Partnership will enable eCommerce platform for ordering and fulfillment of rapid at-home tests to consumers’ doorsteps
MENLO PARK, CALIF. (PRWEB) DECEMBER 23, 2020
Gauss, a leading developer of computer vision-aided diagnostics for healthcare, today announced its partnership with Truepill™, the digital health platform powering consumer health experiences through its API-connected infrastructure, to help facilitate the delivery of at-home COVID-19 rapid tests to customers’ doorsteps.
The partnership supports Gauss’s efforts to scale manufacturing and operations in advance of commercialization of its smartphone-powered at-home COVID-19 rapid antigen test, which has been submitted to the Food and Drug Administration (FDA) for Emergency Use Authorization (EUA).
“We want to be as ready as possible to deliver at-home rapid testing upon authorization,” said Siddarth Satish, Gauss Founder and CEO. “Public health officials and regulators are increasingly recognizing the potential impact of widely available at-home rapid antigen testing for COVID-19. We are working to produce a million tests over the next month and to scale to thirty million tests in the following quarter.
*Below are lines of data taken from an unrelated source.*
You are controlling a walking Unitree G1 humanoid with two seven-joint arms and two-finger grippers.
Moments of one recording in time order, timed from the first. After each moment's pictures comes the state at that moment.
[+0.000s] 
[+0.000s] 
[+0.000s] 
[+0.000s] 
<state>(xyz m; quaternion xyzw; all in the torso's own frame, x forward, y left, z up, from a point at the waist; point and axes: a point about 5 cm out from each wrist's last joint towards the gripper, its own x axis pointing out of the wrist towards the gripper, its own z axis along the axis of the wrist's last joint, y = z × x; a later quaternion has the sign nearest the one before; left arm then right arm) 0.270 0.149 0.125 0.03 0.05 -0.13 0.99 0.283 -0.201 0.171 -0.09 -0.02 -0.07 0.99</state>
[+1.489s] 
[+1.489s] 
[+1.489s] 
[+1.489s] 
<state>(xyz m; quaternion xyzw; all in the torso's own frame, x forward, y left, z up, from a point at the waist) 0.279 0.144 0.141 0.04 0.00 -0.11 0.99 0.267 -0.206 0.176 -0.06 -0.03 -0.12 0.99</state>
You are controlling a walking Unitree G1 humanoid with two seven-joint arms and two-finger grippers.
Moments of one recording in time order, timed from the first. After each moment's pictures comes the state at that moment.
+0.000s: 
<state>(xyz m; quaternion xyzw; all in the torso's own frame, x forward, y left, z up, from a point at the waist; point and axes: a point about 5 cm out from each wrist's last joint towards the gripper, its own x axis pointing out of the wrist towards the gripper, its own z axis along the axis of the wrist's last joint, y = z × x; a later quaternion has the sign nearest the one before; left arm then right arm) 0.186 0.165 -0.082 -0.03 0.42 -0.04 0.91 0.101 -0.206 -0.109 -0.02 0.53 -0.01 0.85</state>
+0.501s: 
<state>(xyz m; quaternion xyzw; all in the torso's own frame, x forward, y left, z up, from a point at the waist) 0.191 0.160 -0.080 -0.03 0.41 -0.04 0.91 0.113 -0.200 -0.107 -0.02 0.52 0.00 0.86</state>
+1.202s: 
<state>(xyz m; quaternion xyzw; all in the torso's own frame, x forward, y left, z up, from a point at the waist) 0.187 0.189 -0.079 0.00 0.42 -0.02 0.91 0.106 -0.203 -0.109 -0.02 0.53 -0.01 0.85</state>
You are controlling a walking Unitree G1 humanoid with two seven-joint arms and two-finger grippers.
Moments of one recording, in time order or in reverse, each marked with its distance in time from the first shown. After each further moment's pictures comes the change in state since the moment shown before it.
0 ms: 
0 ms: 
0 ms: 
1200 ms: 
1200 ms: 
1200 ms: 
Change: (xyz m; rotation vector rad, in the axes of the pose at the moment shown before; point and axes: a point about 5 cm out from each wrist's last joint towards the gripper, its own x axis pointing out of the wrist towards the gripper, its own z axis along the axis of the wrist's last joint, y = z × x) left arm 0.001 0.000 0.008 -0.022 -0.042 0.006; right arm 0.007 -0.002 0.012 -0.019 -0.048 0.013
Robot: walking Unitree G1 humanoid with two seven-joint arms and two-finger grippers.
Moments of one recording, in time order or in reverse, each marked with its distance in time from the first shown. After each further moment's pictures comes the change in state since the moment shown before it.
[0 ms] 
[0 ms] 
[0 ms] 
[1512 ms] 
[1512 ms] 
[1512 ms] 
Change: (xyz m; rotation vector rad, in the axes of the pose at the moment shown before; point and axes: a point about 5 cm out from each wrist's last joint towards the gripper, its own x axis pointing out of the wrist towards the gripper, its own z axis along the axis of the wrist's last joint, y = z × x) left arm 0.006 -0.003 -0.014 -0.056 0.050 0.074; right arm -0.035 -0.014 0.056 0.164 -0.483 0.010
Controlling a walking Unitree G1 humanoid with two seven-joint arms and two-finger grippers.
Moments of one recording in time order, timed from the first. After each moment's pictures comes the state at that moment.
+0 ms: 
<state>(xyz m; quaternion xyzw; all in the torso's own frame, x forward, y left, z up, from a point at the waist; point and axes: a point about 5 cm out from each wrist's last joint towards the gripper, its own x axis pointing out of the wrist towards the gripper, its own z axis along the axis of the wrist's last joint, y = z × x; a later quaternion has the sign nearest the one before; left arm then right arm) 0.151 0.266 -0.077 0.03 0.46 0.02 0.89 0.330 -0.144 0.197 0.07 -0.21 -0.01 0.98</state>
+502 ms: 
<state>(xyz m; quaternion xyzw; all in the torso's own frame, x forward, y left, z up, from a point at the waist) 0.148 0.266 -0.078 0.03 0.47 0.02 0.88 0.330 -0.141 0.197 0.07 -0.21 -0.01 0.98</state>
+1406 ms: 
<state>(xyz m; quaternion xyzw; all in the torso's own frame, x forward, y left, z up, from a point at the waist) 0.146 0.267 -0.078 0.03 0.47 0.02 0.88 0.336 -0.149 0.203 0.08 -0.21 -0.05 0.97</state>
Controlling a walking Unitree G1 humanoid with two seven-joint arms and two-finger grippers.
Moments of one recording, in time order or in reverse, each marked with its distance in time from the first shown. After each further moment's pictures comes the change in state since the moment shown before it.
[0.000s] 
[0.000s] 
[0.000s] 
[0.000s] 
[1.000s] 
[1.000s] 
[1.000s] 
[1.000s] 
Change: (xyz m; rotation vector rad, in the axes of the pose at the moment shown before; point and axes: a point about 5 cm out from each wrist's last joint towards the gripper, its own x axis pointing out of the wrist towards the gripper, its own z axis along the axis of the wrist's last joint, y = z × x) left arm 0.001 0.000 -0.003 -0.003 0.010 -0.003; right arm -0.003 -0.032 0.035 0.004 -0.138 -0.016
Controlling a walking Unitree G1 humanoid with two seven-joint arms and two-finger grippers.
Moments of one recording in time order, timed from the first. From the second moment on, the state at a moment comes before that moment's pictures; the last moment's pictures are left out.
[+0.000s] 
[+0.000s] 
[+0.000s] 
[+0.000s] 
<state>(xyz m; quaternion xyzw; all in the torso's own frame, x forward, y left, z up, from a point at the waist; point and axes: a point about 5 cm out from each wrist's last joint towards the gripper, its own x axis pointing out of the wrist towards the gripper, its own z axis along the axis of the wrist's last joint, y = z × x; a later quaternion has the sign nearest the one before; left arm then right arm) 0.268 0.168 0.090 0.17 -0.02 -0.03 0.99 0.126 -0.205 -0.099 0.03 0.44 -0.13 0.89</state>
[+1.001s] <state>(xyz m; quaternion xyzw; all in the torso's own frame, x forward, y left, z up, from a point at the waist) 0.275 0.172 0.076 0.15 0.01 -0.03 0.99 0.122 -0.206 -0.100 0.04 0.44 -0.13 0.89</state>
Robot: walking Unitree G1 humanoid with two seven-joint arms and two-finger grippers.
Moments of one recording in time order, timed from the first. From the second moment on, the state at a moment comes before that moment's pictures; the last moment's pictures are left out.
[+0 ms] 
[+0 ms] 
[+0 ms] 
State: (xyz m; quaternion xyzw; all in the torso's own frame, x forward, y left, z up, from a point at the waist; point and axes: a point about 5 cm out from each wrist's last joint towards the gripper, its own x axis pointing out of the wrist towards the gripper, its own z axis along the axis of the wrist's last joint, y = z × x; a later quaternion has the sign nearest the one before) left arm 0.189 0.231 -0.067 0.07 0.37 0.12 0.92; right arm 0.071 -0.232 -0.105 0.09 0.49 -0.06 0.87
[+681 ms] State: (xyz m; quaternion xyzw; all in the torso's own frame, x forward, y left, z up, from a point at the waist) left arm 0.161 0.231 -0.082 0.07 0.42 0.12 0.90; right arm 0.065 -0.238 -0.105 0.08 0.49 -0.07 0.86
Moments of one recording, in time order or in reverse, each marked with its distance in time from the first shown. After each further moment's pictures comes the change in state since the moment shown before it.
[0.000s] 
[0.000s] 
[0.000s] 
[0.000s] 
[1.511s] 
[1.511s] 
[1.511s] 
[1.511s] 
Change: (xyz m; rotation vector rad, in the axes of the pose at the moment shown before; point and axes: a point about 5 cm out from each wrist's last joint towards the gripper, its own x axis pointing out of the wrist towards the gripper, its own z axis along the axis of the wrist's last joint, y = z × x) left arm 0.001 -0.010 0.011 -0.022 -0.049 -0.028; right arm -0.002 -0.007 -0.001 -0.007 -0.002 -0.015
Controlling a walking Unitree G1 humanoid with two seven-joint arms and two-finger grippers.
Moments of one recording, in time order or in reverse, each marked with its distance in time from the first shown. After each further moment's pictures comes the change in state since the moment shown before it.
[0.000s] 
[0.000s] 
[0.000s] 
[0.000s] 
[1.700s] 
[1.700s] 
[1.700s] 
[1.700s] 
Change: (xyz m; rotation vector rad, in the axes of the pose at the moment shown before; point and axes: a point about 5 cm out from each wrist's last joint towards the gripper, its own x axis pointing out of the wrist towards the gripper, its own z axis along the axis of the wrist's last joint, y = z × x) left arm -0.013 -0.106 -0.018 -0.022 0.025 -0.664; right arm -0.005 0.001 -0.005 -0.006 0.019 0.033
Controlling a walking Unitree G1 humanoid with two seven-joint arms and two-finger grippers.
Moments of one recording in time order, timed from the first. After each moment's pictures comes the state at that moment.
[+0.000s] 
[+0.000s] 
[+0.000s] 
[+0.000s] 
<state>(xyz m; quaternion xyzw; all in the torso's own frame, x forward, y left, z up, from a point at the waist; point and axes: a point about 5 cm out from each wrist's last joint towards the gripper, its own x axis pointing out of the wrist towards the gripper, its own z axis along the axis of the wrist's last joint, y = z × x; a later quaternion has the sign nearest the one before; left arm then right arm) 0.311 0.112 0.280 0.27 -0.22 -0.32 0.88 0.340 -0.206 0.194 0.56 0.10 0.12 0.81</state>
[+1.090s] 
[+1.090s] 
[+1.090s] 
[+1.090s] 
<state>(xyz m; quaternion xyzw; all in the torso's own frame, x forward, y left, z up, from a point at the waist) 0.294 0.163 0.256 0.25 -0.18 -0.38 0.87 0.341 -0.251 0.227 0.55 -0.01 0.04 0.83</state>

Truepill will help provide the process and logistics infrastructure that enables us to deliver tests via a frictionless online consumer experience.”
Gauss previously announced its partnership with Cellex, Inc. on an at-home rapid antigen test that pairs a lateral flow assay for SARS-CoV-2 Antigen with a computer vision-enabled smartphone app in order to read the test result, allowing users to test themselves unassisted at home for active COVID-19 infection and obtain results in minutes.
The partnership with Truepill will launch with an eCommerce platform enabling users to buy tests online from their homes and will leverage Truepill’s systems and logistics infrastructure to enable processing of customer orders, integration with telehealth services, and same-day shipment of orders for home delivery. The integration will also enable Gauss to seamlessly process and fulfill digital orders from enterprise customers, such as third-party telehealth platforms.
Once they receive a test, users follow step-by-step video instructions in a smartphone app to correctly collect a nasal swab sample and perform a rapid antigen test. After 15 minutes, the app prompts users to scan their rapid test with their smartphone and the scanned image is analyzed with Gauss’s computer vision and neural network algorithms to generate a final test result. The app informs the user if the test result is negative or positive for SARS-CoV-2 antigens within seconds. A clinical trial submitted by Gauss to FDA for Emergency Use Authorization reported a 94.4% sensitivity and 99.2% specificity compared to a high-sensitivity RT-PCR.
“At Truepill, we’re inspired by partners who solve big problems with innovative solutions,” said Sid Viswanathan, Co-Founder and President of Truepill. “Scale and speed are essential to combat this pandemic, and we’re thrilled to partner with Gauss to provide the infrastructure needed to deliver their rapid, at-home antigen tests to millions of consumers across the country. This new program exemplifies the power of technology in healthcare, epitomizing what’s possible when we work together to empower patients with accessible, affordable solutions.”
Learn more about the Gauss/Cellex at-home rapid antigen test at covid19.gauss.com.
Note that an Emergency Use Authorization is not an FDA approval or clearance of a product but allows commercialization of the product for the duration of the declared public health emergency.